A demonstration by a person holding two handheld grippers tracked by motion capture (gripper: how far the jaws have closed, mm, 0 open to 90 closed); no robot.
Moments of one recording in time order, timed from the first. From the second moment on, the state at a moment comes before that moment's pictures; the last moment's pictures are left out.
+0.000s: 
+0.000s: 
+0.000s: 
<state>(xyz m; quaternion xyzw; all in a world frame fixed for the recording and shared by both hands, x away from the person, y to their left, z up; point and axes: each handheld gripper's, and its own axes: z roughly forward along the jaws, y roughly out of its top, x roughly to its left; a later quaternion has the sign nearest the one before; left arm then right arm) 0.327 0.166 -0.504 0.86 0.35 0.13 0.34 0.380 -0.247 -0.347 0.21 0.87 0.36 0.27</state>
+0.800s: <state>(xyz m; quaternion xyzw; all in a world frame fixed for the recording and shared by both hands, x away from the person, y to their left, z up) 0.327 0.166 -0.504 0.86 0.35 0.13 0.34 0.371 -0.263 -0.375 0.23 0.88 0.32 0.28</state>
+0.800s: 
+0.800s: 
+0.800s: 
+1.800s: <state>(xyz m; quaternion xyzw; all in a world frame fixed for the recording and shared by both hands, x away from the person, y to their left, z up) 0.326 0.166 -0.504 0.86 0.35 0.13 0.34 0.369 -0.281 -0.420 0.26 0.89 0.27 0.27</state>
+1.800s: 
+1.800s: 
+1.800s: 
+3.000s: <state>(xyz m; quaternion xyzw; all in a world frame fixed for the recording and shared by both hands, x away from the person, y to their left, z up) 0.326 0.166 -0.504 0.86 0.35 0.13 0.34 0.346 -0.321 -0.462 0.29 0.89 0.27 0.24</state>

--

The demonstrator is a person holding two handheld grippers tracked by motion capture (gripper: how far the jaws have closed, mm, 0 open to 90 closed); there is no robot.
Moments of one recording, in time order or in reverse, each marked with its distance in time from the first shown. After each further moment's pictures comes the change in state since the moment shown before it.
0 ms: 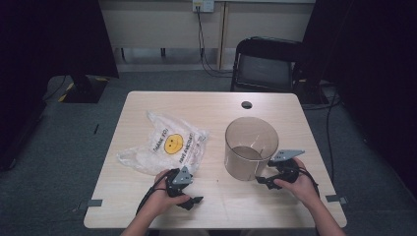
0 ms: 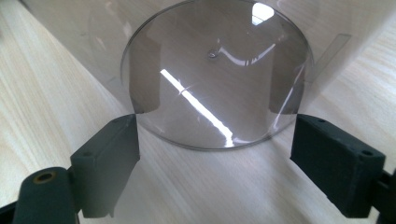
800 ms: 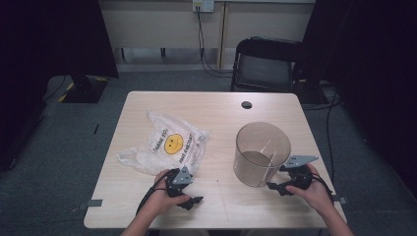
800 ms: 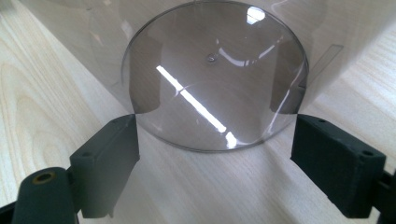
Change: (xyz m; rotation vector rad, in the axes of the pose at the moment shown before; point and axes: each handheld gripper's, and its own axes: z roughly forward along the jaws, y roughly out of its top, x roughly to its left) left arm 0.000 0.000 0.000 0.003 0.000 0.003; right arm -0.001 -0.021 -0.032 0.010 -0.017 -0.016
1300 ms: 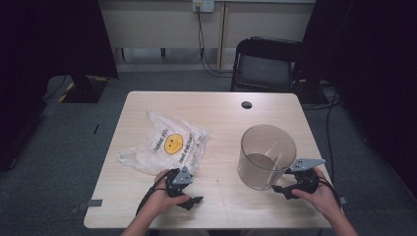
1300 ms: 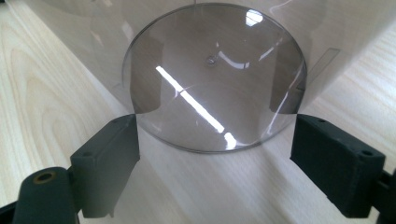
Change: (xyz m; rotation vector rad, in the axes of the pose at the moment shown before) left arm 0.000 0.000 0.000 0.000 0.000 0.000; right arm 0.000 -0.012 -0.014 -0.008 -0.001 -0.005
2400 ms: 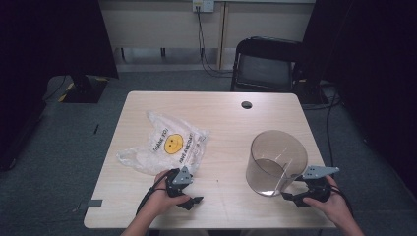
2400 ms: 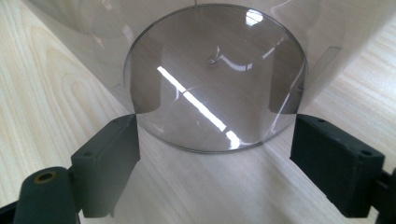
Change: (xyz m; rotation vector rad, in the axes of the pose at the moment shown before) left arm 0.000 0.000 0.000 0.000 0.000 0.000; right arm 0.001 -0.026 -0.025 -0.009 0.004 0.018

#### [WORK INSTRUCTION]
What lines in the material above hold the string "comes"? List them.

#### [WRITTEN RESPONSE]
Moments of one recording in time order, timed from the first. From the second moment on, the state at a moment comes before that moment's pictures; the last moment's pictures are left out.
Moments of one recording, in time order or in reverse, each marked with its distance in time from the first shown. After each further moment's pictures comes the change in state since the moment shown before it.

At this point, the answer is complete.